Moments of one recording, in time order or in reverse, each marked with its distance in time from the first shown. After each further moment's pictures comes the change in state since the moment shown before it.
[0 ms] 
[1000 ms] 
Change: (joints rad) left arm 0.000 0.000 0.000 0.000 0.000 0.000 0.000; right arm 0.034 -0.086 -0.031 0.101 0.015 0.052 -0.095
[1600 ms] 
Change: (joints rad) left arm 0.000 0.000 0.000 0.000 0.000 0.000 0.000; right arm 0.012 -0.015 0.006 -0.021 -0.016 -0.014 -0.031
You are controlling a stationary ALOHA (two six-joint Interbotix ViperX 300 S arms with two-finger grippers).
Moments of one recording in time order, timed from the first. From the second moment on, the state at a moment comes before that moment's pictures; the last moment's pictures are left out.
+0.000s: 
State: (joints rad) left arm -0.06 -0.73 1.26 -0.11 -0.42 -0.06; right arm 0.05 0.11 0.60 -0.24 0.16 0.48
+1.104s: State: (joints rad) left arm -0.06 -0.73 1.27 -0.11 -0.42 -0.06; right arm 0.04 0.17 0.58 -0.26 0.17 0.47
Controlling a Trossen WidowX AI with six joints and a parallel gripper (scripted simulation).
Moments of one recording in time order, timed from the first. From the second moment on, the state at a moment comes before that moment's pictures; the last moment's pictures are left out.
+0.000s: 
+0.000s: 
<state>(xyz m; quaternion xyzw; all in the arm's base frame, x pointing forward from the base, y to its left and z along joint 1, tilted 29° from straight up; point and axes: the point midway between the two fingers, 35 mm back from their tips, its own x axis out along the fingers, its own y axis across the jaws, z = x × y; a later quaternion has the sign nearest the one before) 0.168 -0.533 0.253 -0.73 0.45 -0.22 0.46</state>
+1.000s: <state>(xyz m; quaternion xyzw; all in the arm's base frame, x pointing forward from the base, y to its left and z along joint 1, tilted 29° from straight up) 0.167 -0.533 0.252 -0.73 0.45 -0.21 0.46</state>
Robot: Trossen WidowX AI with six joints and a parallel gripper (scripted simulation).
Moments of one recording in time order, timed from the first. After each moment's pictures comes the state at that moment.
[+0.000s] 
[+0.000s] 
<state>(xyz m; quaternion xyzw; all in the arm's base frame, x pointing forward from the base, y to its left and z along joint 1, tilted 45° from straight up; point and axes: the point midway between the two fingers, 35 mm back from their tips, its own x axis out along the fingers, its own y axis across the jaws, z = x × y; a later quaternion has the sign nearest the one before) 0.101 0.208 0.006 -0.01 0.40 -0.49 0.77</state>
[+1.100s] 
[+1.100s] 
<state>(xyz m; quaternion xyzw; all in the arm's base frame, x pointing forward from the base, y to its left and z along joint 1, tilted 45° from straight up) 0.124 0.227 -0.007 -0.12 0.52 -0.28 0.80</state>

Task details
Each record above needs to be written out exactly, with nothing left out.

Task output
Moments of one recording, in time order or in reverse, each marked with its distance in time from the first shown. After each further moment's pictures comes the change in state since the moment shown before it.
[0 ms] 
[1000 ms] 
Change: (joints rad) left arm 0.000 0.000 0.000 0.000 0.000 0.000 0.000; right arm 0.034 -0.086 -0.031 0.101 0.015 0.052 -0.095
[1600 ms] 
Change: (joints rad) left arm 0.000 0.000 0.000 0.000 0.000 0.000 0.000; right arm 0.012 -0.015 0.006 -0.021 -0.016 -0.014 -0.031
You are controlling a stationary ALOHA (two six-joint Interbotix ViperX 300 S arms with two-finger grippers).
Moments of one recording in time order, timed from the first. From the second moment on, the state at a moment comes before that moment's pictures; the last moment's pictures are left out.
+0.000s: 
State: (joints rad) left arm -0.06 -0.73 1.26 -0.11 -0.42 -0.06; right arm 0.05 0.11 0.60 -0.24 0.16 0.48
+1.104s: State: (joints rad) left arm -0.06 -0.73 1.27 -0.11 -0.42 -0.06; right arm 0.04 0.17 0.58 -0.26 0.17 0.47
Controlling a Trossen WidowX AI with six joints and a parallel gripper (scripted simulation).
Moments of one recording in time order, timed from the first. From the second moment on, the state at a moment comes before that moment's pictures; the last moment's pictures are left out.
+0.000s: 
+0.000s: 
<state>(xyz m; quaternion xyzw; all in the arm's base frame, x pointing forward from the base, y to its left and z along joint 1, tilted 29° from straight up; point and axes: the point midway between the two fingers, 35 mm back from their tips, its own x axis out along the fingers, its own y axis across the jaws, z = x × y; a later quaternion has the sign nearest the one before) 0.168 -0.533 0.253 -0.73 0.45 -0.22 0.46</state>
+1.000s: <state>(xyz m; quaternion xyzw; all in the arm's base frame, x pointing forward from the base, y to its left and z along joint 1, tilted 29° from straight up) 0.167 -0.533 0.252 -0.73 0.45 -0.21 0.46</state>
Robot: Trossen WidowX AI with six joints and a parallel gripper (scripted simulation).
Moments of one recording in time order, timed from the first. After each moment's pictures comes the state at that moment.
[+0.000s] 
[+0.000s] 
<state>(xyz m; quaternion xyzw; all in the arm's base frame, x pointing forward from the base, y to its left and z along joint 1, tilted 45° from straight up; point and axes: the point midway between the two fingers, 35 mm back from their tips, its own x axis out along the fingers, its own y axis across the jaws, z = x × y; a later quaternion has the sign nearest the one before) 0.101 0.208 0.006 -0.01 0.40 -0.49 0.77</state>
[+1.100s] 
[+1.100s] 
<state>(xyz m; quaternion xyzw; all in the arm's base frame, x pointing forward from the base, y to its left and z along joint 1, tilted 45° from straight up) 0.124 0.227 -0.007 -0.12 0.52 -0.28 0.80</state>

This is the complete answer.